Trouble fixing a broken ASCII string - "replace" mode in codec not working.

Tue Feb 6 15:05:45 EST 2007

John Nagle wrote:
>     I'm trying to clean up a bad ASCII string, one read from a
> web page that is supposedly in the ASCII character set but has some
> characters above 127.  And I get this:
> 
>   File "D:\projects\sitetruth\InfoSitePage.py", line 285, in httpfetch
>      sitetext = sitetext.encode('ascii','replace')  # force to clean ASCII
> 
> UnicodeDecodeError: 'ascii' codec can't decode byte 0x92 in position 29151: 
> ordinal not in range(128)
> 
>     Why is that exception being raised when the codec was told 'replace'?

The .encode('ascii') takes unicode strings to str strings.
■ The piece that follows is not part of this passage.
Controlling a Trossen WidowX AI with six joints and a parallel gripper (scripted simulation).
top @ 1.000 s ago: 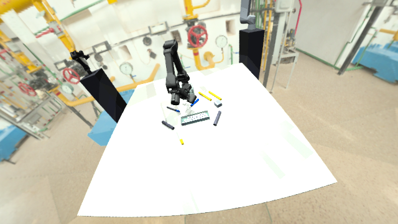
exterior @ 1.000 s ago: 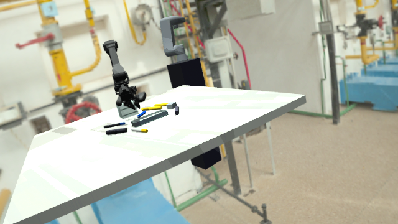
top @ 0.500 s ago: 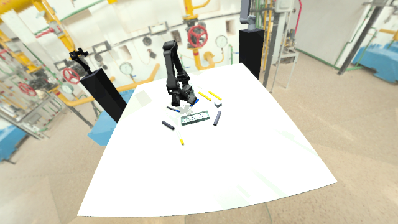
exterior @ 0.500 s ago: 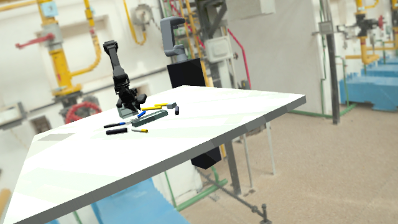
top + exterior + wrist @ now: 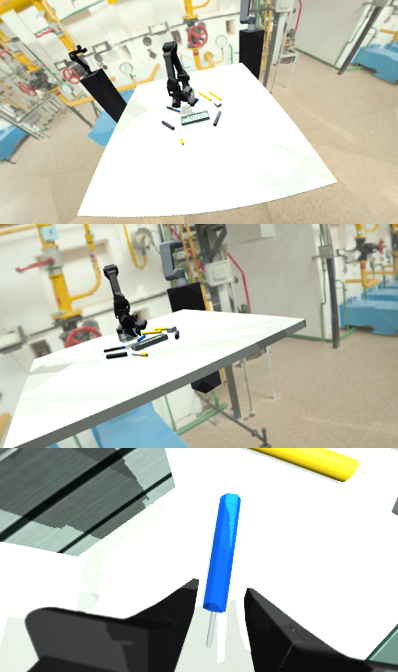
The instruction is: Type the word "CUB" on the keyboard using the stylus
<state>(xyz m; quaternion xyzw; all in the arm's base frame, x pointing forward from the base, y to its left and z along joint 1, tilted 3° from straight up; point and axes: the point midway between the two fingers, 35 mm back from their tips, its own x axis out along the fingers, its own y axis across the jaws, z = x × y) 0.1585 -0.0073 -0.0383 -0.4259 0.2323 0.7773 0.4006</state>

Since you gave it a
str string, it first tried to convert it to a unicode string using the default
codec ('ascii'), just as if you were to have done
unicode(sitetext).encode('ascii', 'replace').

I think you want something like this:

  sitetext = sitetext.decode('ascii', 'replace').encode('ascii', 'replace')

-- 
Robert Kern

"I have come to believe that the whole world is an enigma, a harmless enigma
 that is made terrible by our own mad attempt to interpret it as though it had
 an underlying truth."
  -- Umberto Eco